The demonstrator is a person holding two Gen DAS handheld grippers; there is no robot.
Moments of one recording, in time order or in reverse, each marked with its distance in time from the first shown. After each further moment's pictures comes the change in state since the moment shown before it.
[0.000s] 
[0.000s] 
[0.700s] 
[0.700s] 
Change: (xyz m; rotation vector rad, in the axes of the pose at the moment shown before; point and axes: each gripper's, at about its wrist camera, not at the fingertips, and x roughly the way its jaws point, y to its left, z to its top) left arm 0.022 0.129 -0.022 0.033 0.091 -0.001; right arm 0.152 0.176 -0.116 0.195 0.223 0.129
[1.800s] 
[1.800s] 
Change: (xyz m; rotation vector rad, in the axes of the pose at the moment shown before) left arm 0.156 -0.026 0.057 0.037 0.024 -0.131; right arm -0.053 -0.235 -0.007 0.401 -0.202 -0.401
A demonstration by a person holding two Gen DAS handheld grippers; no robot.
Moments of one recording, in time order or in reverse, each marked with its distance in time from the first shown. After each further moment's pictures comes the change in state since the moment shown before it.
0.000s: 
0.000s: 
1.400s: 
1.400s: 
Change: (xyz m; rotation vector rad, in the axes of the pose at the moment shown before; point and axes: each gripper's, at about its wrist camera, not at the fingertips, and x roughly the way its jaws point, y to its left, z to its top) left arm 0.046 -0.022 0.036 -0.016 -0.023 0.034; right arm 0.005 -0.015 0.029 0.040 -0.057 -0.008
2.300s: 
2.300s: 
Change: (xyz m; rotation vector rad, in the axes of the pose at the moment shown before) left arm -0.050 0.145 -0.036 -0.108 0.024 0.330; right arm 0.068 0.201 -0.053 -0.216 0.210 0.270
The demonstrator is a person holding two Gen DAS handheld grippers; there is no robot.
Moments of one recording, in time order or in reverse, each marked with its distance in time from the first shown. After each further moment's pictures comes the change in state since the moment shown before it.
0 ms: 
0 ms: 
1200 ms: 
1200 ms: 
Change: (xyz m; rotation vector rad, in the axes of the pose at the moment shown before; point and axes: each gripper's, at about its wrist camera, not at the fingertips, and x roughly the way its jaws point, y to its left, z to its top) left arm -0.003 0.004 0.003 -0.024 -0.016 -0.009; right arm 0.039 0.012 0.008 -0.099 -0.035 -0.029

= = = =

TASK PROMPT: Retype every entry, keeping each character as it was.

TASK RESULT:
The demonstrator is a person holding two Gen DAS handheld grippers; there is no robot.
Moments of one recording, in time order or in reverse, each marked with its distance in time from the first shown. After each further moment's pictures comes the change in state since the moment shown before it.
[0.000s] 
[0.000s] 
[0.700s] 
[0.700s] 
Change: (xyz m; rotation vector rad, in the axes of the pose at the moment shown before; point and axes: each gripper's, at about its wrist camera, not at the fingertips, and x roughly the way its jaws point, y to its left, z to its top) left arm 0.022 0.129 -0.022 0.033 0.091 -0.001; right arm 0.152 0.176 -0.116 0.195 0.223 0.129
[1.800s] 
[1.800s] 
Change: (xyz m; rotation vector rad, in the axes of the pose at the moment shown before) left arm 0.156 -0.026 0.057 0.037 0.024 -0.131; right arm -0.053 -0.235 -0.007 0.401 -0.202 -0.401
A demonstration by a person holding two Gen DAS handheld grippers; no robot.
Moments of one recording, in time order or in reverse, each marked with its distance in time from the first shown. After each further moment's pictures comes the change in state since the moment shown before it.
0.000s: 
0.000s: 
1.400s: 
1.400s: 
Change: (xyz m; rotation vector rad, in the axes of the pose at the moment shown before; point and axes: each gripper's, at about its wrist camera, not at the fingertips, and x roughly the way its jaws point, y to its left, z to its top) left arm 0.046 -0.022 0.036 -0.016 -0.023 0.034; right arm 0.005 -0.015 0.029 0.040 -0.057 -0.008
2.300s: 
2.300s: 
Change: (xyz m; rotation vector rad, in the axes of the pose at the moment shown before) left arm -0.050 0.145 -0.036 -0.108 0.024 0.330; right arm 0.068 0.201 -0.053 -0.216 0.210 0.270
The demonstrator is a person holding two Gen DAS handheld grippers; there is no robot.
Moments of one recording, in time order or in reverse, each marked with its distance in time from the first shown. After each further moment's pictures comes the change in state since the moment shown before it.
0 ms: 
0 ms: 
1200 ms: 
1200 ms: 
Change: (xyz m; rotation vector rad, in the axes of the pose at the moment shown before; point and axes: each gripper's, at about its wrist camera, not at the fingertips, and x roughly the way its jaws point, y to its left, z to its top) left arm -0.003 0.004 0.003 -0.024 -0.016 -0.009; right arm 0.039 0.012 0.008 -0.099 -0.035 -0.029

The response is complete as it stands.